The following exercises will help embed the concepts you have learned in this section. It may help to refer back to the text or to the concept summary below.
- Reproduce Figure 3.24 by evaluating the (red) Gaussian context message and the (blue) exact CumGauss message at Jperf values of -50, -49 … 0,1,2 … 299,300. Plot the two lines you get with Jperf on the x axis and the evaluated messages on the y axis. You will need to rescale the CumGauss message to get it to fit (remember that the scale of this message does not matter since it is an improper distribution). To get the (green) product message corresponding to the exact marginal for Jperf, first multiply your two messages together at each Jperf value. Then rescale the result so that the area under the line is 1 (you can achieve this roughly by rescaling to make the sum of the value at each point equal to 1). Plot this result as a third line on your axes.
- Compute the mean and standard deviation of the exact marginal product message that you just computed. The mean can be well approximated by summing the product of the message at each point times the Jperf value at each point. The variance, which is the square of the standard deviation, can be approximated similarly using the mnemonic “the mean of the square minus the square of the mean”. First, you need to compute the “mean of the square” which can be approximated by sum of the product of the message at each point times the square of the Jperf value at each point. Then subtract off “the square of the mean” which refers to the mean you just computed. This gives the variance, which you can take the square root of to get the standard deviation. You have now computed the mean and standard deviation of the Gaussian approximation to the marginal for Jperf.
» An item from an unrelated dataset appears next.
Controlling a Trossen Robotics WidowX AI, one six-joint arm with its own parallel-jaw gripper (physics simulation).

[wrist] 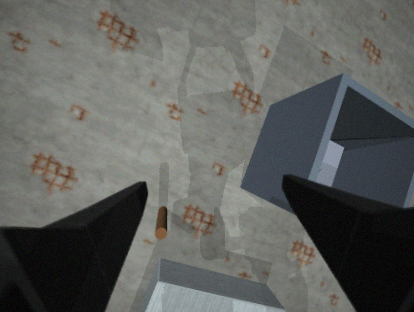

You can check your result against the Gaussian in Figure 3.25.
- Finally, we need to divide this Gaussian distribution (whose mean and standard deviation you just found in the previous exercise) by the Gaussian context message. You can refer to Bishop [2006] for how to do this. You can check your result against message (6) in Figure 3.27. Congratulations! You have now successfully calculated an expectation propagation message!
- Now we can use Infer.NET to do the expectation propagation calculations for us. Implement the Trueskill model in Infer.NET, setting the skill distributions for Jill and Fred to the ones used in this section. Refer to the guide onhow to represent large irregular graphs in the Infer.NET documentation. Compute the posterior marginal distributions for Jill and Fred for the two outcomes where Jill wins the game and where Fred wins the game. Plot your results and check them against Figure 3.29 and Figure 3.30.
[Bishop, 2006] Bishop, C. M. (2006). Pattern Recognition and Machine Learning. Springer.
[Minka, 2005] Minka, T. (2005). Divergence Measures and Message Passing. Technical Report MSR-TR-2005-173, Microsoft Research.
[Herbrich et al., 2007] Herbrich, R., Minka, T., and Graepel, T. (2007). TrueSkill(TM): A Bayesian Skill Rating System. In Advances in Neural Information Processing Systems 20, pages 569–576. MIT Press.
[Minka, 2001] Minka, T. P. (2001). Expectation propagation for approximate Bayesian inference. In Uncertainty in Artificial Intelligence, volume 17, pages 362–369.
[Maybeck, 1982] Maybeck, P. S. (1982). Stochastic models, estimation, and control. In Volume 2, volume 141, Part 2 of Mathematics in Science and Engineering, chapter Chapter 12 Nonlinear estimation, pages 212–271. Elsevier.
[Opper, 1998] Opper, M. (1998). A Bayesian approach to on-line learning. In Saad, D., editor, On-line Learning in Neural Networks, chapter A Bayesian Approach to On-line Learning, pages 363–378. Cambridge University Press, New York, NY, USA.